For the Southeast London police squad, it's rough, tough, dirty business as usual. The Vixen, the most sensuous, crazed female serial killer ever, is masterminding a series of lethal explosions. She is unpredictable, wild, angry--and the cops don't even know she exists.
Meanwhile, Inspector Roberts is helpless to stop the explosions and his subordinates aren't doing much better. Brant is consumed with an even-bigger-than-usual mean streak, and fast-rising Porter Nash finds himself facing serious health problems--everything to do with needles. PC MacDonald is determined to soldier on, whatever the cost, and the career of a new addition to the squad, WPC Andrews, starts spectacularly but with Falls as her mentor she's not expected to last long. At the top, Superintendent Brown is close to a coronary, and arresting the wrong man in a blaze of publicity is only the beginning of his problems.
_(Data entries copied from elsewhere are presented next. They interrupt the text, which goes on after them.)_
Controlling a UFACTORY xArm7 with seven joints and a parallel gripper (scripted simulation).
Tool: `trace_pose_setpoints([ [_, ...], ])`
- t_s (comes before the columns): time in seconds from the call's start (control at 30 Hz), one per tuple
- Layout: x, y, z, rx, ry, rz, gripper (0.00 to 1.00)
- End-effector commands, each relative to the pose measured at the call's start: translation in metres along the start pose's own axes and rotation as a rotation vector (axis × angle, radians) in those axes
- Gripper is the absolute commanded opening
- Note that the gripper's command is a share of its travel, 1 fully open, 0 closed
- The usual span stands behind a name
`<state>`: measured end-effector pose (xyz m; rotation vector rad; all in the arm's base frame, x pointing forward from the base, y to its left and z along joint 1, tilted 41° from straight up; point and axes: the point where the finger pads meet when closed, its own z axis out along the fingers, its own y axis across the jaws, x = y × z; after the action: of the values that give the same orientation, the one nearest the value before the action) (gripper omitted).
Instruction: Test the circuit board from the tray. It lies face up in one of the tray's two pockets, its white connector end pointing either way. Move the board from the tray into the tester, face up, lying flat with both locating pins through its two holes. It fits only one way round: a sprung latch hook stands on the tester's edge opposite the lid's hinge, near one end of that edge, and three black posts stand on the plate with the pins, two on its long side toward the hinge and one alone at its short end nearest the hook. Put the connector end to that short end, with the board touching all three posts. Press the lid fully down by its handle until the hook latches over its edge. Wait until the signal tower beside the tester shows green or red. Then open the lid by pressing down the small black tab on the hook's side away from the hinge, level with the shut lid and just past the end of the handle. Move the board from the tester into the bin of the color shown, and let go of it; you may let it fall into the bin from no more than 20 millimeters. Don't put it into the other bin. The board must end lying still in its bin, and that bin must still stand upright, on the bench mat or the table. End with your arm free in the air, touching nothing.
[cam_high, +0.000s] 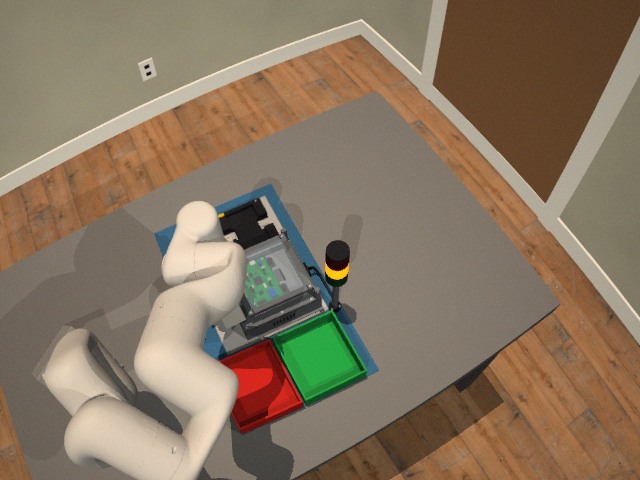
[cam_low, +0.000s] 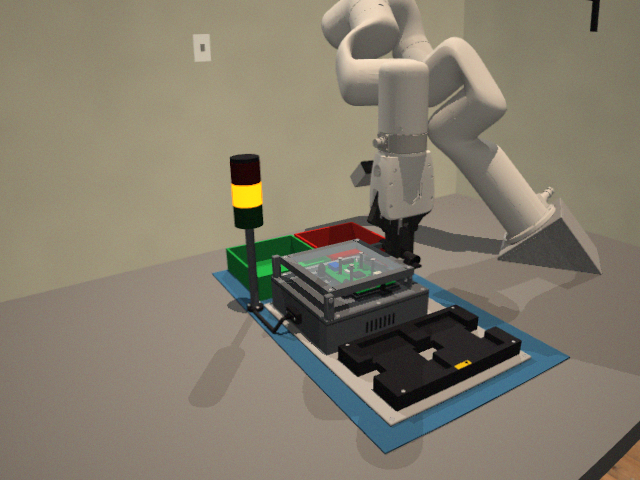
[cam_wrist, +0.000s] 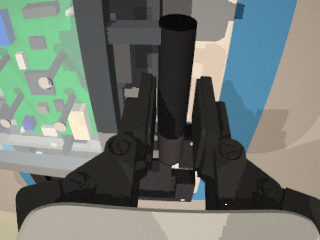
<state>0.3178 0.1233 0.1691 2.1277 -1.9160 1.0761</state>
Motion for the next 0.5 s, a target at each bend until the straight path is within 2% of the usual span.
trace_pose_setpoints([
  [0.0,-0.001,-0.001,-0.018,0.004,-0.002,0.000,0.22],
  [0.03,-0.001,-0.001,-0.018,0.004,-0.002,0.000,0.22],
  [0.47,0.000,-0.001,-0.079,0.004,-0.002,0.000,0.22],
])
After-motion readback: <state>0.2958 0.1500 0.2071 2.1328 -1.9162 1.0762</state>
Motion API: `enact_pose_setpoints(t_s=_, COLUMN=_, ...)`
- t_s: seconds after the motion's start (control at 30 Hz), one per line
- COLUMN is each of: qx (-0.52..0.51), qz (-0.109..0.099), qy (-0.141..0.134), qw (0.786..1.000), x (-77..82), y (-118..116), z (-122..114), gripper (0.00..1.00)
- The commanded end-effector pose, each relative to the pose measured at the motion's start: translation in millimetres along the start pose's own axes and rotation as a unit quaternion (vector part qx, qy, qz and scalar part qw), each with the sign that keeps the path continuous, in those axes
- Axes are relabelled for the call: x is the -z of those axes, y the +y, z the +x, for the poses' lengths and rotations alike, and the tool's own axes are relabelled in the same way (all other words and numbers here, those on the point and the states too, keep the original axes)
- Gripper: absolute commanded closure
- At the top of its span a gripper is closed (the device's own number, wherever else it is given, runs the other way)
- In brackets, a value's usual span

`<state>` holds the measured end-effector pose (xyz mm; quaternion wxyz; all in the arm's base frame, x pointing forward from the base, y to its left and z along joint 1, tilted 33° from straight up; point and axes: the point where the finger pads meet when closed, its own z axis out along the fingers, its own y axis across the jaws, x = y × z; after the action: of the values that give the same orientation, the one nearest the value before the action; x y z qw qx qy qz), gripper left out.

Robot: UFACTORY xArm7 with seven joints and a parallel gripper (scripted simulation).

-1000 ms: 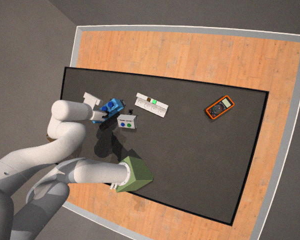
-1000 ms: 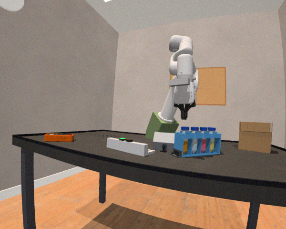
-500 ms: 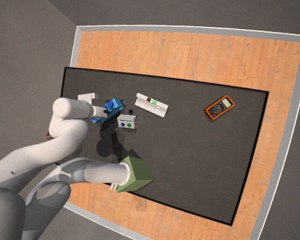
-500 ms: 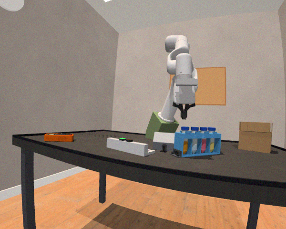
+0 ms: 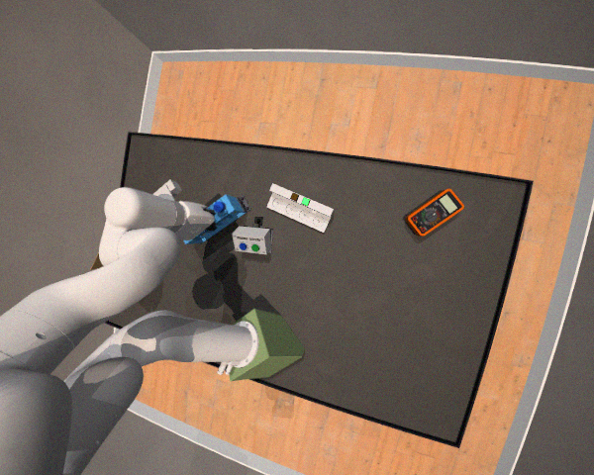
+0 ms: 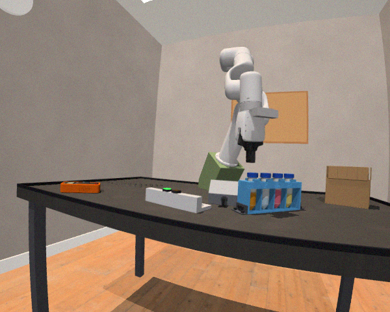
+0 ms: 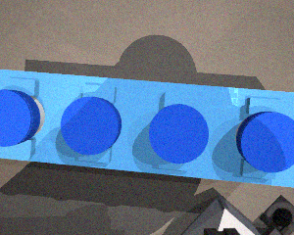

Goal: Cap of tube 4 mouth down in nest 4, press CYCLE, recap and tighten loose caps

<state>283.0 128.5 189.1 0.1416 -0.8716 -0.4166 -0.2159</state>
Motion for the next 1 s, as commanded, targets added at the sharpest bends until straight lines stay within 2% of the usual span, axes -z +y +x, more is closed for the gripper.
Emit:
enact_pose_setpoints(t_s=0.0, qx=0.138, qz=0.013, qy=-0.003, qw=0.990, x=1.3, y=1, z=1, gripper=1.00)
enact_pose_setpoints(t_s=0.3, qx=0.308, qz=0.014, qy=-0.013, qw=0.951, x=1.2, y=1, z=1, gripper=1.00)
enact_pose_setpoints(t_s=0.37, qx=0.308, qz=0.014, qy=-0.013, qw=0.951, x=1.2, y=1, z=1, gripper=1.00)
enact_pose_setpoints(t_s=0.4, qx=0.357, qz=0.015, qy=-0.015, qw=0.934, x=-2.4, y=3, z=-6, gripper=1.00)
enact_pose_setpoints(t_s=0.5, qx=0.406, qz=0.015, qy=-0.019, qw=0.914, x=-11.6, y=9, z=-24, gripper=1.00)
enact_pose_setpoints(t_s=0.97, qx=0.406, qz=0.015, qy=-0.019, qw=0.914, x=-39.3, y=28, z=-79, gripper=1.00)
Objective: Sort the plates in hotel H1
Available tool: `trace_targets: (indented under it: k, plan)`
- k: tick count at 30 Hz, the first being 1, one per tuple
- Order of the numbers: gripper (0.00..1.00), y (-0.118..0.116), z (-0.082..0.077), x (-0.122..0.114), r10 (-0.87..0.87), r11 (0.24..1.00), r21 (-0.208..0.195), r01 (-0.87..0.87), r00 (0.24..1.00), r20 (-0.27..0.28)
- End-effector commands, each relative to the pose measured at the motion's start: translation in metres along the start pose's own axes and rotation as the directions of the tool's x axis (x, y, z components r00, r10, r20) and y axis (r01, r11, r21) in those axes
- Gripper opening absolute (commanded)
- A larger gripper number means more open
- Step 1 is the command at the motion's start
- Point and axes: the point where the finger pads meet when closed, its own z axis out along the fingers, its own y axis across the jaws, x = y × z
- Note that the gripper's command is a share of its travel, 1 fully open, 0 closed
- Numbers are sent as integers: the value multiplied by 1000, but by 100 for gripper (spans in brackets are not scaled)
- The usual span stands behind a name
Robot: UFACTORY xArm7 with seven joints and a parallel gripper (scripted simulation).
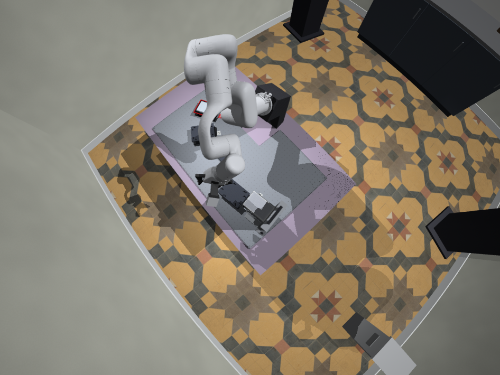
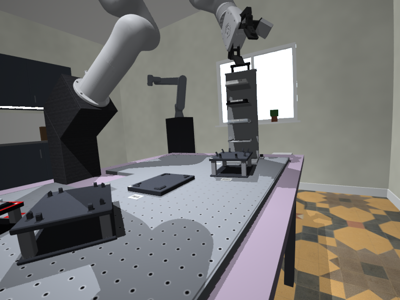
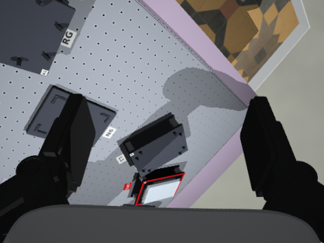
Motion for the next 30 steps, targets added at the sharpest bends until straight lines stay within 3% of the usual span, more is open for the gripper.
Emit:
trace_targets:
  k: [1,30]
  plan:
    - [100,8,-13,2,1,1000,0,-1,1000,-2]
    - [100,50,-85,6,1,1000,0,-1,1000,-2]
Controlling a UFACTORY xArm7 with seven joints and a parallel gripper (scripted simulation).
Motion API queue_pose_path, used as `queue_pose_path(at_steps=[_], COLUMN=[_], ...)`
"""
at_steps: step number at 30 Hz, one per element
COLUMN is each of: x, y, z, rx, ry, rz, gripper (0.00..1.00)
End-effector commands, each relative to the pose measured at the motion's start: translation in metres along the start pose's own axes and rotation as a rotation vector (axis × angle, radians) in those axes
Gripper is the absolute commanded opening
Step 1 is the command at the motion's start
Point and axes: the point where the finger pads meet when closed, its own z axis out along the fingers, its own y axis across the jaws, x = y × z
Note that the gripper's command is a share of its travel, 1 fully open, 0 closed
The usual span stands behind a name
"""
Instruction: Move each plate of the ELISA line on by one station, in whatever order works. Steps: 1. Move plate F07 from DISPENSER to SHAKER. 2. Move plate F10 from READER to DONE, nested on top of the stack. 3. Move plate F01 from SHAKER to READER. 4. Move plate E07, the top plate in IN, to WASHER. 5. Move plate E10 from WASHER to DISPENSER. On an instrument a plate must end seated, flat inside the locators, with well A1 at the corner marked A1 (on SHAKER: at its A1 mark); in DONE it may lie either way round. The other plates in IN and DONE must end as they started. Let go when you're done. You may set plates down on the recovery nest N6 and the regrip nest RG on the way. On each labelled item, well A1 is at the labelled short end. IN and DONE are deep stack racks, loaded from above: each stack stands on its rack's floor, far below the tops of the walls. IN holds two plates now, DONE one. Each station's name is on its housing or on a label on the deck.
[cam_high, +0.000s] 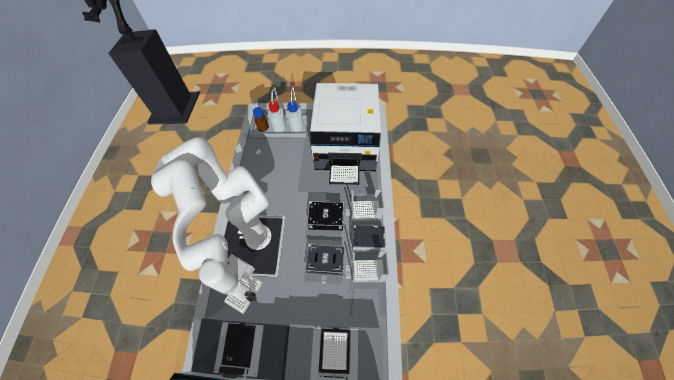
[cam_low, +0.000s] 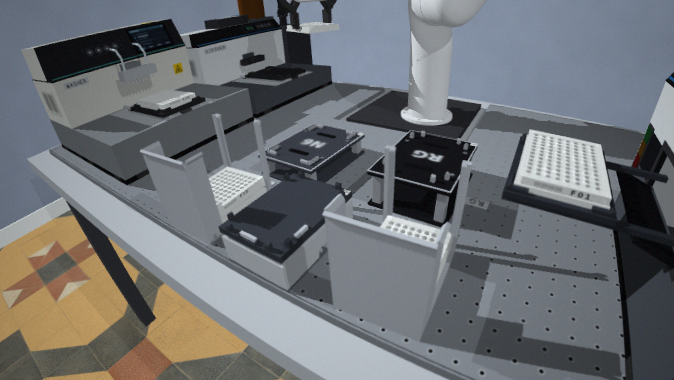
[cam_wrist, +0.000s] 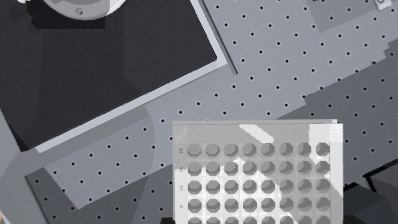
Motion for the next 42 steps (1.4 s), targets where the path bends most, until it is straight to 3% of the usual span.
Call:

If the squad survives this incendiary installment in Ken Bruen's blazingly intense series, they'll do so with barely a cop left standing.
PUBLISHERS WEEKLY
This new installment in Shamus-winner Bruen's Southeast London police squad thriller series-the little brother to the author's Jack Taylor mysteries-reunites the reader with the incorrigible Inspector Brant, Sergeant Doyle, Police Constable Falls and other old friends. This time Brant and cohorts must investigate a series of deadly extortion bombings masterminded by Angie James, aka "the Vixen." A female psychopath, James coldly manipulates men and women like human pawns to make her plan succeed. Bruen provides the usual grace notes, including quotes from other mystery novels, pithy dialogue and hyper-real violence. James as a malevolent force of nature adds needed energy to the narrative, while new characters like Falls's partner, Patricia Andrews, supply a few fresh faces on the police side. Brant's now trademark nefarious activities make for wickedly funny reading. The best scene in the novel might be when Brant leads Chief Inspector Roberts to a prostitutes' party and gets him drunk. However, overall, the novel seems curiously muted in effect compared to past efforts (Blitz, etc.). Bruen uncharacteristically slows his scenes with explanations, while the central mystery surrounding the Vixen is pedestrian.